The Working for Workers Act passed on November 30, including among its provisions a new law that employers with 25 or more employees create a written policy about the right to disconnect from email contact and calls outside of regular work hours. Employers have six months after the law gets royal assent to comply.

Labour Minister Monte McNaughton said the lines between personal time and work time became blurred during the pandemic when many white-collar workers began working from home for the first time. Ontario is the first province to pass a law about the right to disconnect, said the minister. Employers will have to be transparent with employees about their right-to-disconnect policy, he said, and workers can also ask prospective new employers about such a policy as part of their interview process.

Alexandra Samuel, author of “Remote Inc.,” said many people worked remotely before the pandemic, and had worked out policies and strategies to keep a healthy balance. However, the huge number of workers who suddenly started working remotely in 2020 didn’t have that same experience, she said, and neither did their employers.

“People who were working remotely before the pandemic did not experience the same degree of … burnout that we saw among new remote workers,” Samuel said. One of the main factors in that burnout wasn’t simply the pressure to respond to emails after hours. It was the structure of the work day that often led to after-hours work, explained Samuel: in-person office culture did not translate well to the home, and many people found themselves in back-to-back video meetings that wasted precious time, while trying to handle their home responsibilities.

Andrew Caldwell, advice-team lead with HR firm Peninsula Canada, said it’s unclear yet what this new law will look like in practice, including who might be exempted from the right to disconnect. “It’s this vague idea that’s been put out there, but there’s no substance behind it as of yet,” he said.

The law doesn’t dictate the content of the policy, said Caldwell, so employers will have to determine what their policy needs to include. He suggests that organizations use out-of-office emails to make clear when someone isn’t available, and outline emergency exceptions to the rule.

Samuel said any organization seeking to improve its policies on work-life balance should look not only at the right to disconnect outside of work hours, but what those work hours are and how they should be spent. For example, some people might want to do an hour or two of work in the evenings and get some errands done during the day, she said. Others might have an easier time shutting off communication at 6 p.m. if they have fewer video meetings cluttering up their schedule.

“Organizations are using the transition back to the office as the opportunity to develop coherent strategies and policies around hybrid work, that also then create some more thoughtful agreements around remote work,” said Samuel. She cautions that it’s still a mixed bag: “I think it’s been a mix of organizations putting explicit policies in place, managers getting smarter and less controlling about how they support their team members, and then individuals figuring out the strategies they can use for their own work.”

Employment lawyer Jon Pinkus thinks the law itself is “toothless,” too vague to hold employers accountable. “It sets no minimum standards for what … the right to disconnect has to be,” said Pinkus. “It really imposes a procedural obligation on the employer without imposing any substantive obligation.”

Without more specific minimum standards, Pinkus isn’t confident the law will have a significant impact on most employees. Still, he acknowledged it will likely galvanize some employers to take such a policy seriously and listen to employees’ concerns. “I think that employers who are potentially somewhat inclined to do something may use this as kind of a wake-up call,” Pinkus said.

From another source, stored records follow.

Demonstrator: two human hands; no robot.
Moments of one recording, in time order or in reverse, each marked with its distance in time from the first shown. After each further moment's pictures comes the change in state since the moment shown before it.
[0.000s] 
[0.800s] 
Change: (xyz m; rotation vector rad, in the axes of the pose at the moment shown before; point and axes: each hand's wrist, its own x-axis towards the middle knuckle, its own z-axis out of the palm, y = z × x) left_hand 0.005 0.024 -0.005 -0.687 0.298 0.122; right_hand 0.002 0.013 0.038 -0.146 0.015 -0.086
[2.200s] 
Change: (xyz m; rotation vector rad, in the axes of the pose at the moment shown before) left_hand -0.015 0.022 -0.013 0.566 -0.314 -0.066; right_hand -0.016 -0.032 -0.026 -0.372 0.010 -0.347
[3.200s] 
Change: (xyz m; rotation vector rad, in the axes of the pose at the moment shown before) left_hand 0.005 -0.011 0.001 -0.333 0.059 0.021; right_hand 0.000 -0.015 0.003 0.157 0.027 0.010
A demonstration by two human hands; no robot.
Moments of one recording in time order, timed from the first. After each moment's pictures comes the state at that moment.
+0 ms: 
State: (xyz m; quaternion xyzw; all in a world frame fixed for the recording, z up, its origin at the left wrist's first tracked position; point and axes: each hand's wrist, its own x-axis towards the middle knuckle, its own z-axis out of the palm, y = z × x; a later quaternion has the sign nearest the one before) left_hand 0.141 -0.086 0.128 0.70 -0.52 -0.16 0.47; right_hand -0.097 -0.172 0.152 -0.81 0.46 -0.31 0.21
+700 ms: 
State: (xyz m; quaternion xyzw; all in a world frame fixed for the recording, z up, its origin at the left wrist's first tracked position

Potential Implications – After Hours Calls for Hourly Workers

Howard Levitt, senior partner of Levitt Sheikh, employment and labour lawyers discusses work calls that take place after hours. First and foremost, employees choosing not to respond an employer call when the policy permits disconnection, obviously, is no longer cause for discipline.

However, what will surprise most is that the Ontario Employment Standards Act may stipulate a minimum of three hours pay for an employee even for a 30-second, after-work call. This is not a change to the law. Section 21.2(1) states that “if an employee who regularly works more than three hours a day is required to present himself or herself for work but works less than three hours… the employer shall pay the employee wages for three hours.”

It has commonly been assumed that the section required employees to actually attend the office but, with so many working from home, it cannot be interpreted that way. Even for those employees who work in the office, presenting oneself could well be interpreted to mean to make oneself available to perform work. That interpretation has not yet been tested, but employers contacting employees after hours will incur massive unexpected liability if the section is interpreted that way. This will not apply to salaried employees whose income includes work after hours.